Researchers from The Scripps Research Institute (TSRI), the International AIDS Vaccine Initiative (IAVI) and the La Jolla Institute for Allergy and Immunology recently discovered that an engineered vaccine protein bonds with important immune cells that are available in almost all humans, potentially helping create HIV antibodies naturally.
Some people who have HIV infections are able to naturally generate antibodies that are efficient in neutralizing several different HIV strains as they quickly mutate.
With this discovery, scientists may be able to create a vaccine that also generates these “broadly neutralizing” antibodies, stopping HIV infections before they begin.
“We found that almost everybody has these broadly neutralizing antibody precursors, and that a precisely engineered protein can bind to these cells that have potential to develop into HIV broadly neutralizing antibody-producing cells, even in the presence of competition from other immune cells,” William Schief, lead author of the study and TSRI professor and director, said.
This emerging vaccine strategy would require people to receive HIV vaccines that contain several different HIV proteins engineered by scientists. This strategy requires that the first immunogen bonds with neutralizing antibody precursor B cells, which can develop antibodies.

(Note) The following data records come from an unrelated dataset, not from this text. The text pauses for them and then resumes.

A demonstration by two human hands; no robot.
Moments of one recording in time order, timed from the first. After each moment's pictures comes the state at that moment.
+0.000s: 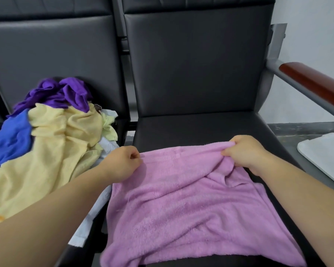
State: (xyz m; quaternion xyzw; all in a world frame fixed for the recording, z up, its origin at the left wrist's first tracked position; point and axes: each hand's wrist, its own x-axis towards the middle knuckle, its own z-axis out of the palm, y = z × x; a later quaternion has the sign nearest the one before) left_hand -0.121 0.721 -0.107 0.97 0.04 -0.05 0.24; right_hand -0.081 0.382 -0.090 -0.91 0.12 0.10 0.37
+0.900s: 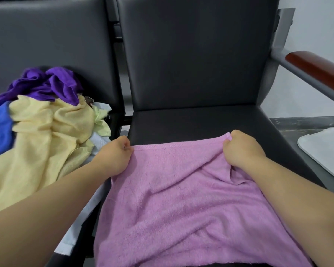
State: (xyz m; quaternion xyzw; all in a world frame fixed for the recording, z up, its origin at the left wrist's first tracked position) left_hand -0.094 0.726 -0.131 0.96 0.13 -0.03 0.24; right_hand -0.058 0.390 -0.124 -0.97 0.13 0.03 0.20
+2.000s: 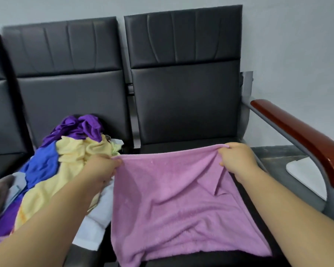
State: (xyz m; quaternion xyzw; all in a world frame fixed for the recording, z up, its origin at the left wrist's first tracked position) left_hand -0.157 0.744 -0.030 0.82 0.25 0.05 0.51; right_hand -0.121 0.385 -0.029 -0.86 0.15 -0.07 0.48
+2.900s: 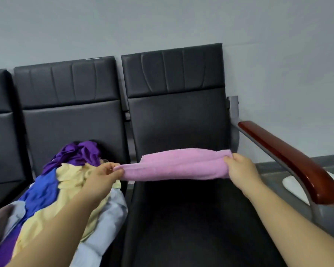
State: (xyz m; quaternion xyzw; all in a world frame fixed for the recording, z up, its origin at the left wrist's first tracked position) left_hand -0.160 0.734 0.011 0.83 0.05 0.14 0.54; right_hand -0.134 0.351 0.013 -0.86 0.11 -0.11 0.48
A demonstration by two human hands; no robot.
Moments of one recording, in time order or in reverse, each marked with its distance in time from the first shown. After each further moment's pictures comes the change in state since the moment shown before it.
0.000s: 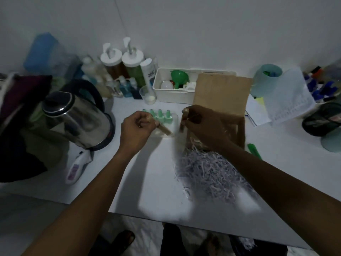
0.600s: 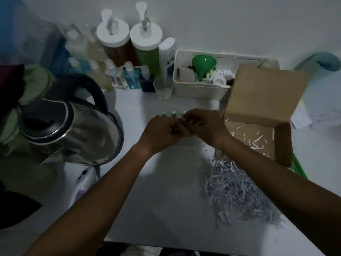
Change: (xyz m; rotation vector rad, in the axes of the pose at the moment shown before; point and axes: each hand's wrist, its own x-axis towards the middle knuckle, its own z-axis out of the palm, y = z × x) left_hand 0.106 -0.079 -0.008 0.459 -0.486 0.306; right_hand 0.090 0.041 0.109 -0.267 -0.171 0.043
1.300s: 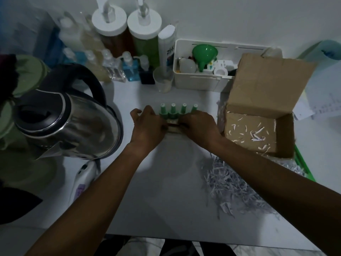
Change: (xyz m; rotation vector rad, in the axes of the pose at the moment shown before) left_hand -0.017 -0.027 0.004 0.569 0.011 -0.185; right_hand -0.003 0.003 0.040 -0.515 -0.132 -0.105
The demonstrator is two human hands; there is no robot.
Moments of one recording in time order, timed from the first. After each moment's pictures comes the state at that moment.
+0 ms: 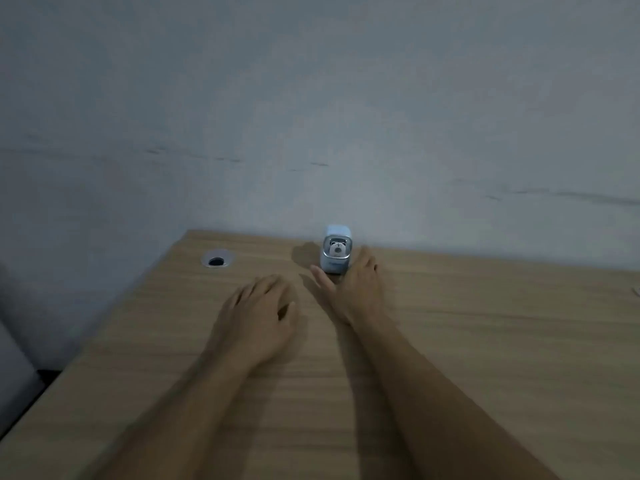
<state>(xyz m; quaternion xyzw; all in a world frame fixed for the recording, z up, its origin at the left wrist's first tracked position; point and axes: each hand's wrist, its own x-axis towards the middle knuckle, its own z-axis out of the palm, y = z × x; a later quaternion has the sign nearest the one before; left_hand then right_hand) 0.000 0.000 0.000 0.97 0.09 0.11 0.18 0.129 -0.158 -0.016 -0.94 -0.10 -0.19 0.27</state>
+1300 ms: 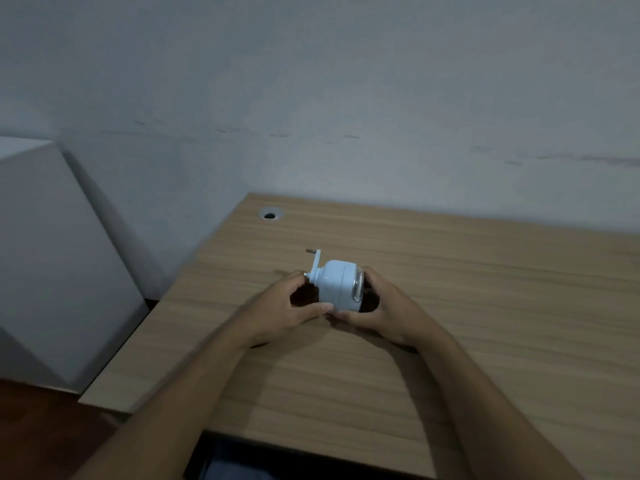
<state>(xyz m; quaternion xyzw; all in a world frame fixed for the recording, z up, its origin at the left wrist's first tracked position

“The challenge for vaccine developers is to determine if an immunogen can present a particular viral surface in a way that distinct B cells can be activated, proliferate and be useful,” Shane Crotty, study co-author and professor at the La Jolla Institute, said. “Using a new technique, we were able to show — well in advance of clinical trials — that most humans actually have the right B cells that will bind to this vaccine candidate. It is remarkable that protein design can be so specific as to ’find’ one in a million cells, demonstrating the feasibility of this new vaccine strategy.”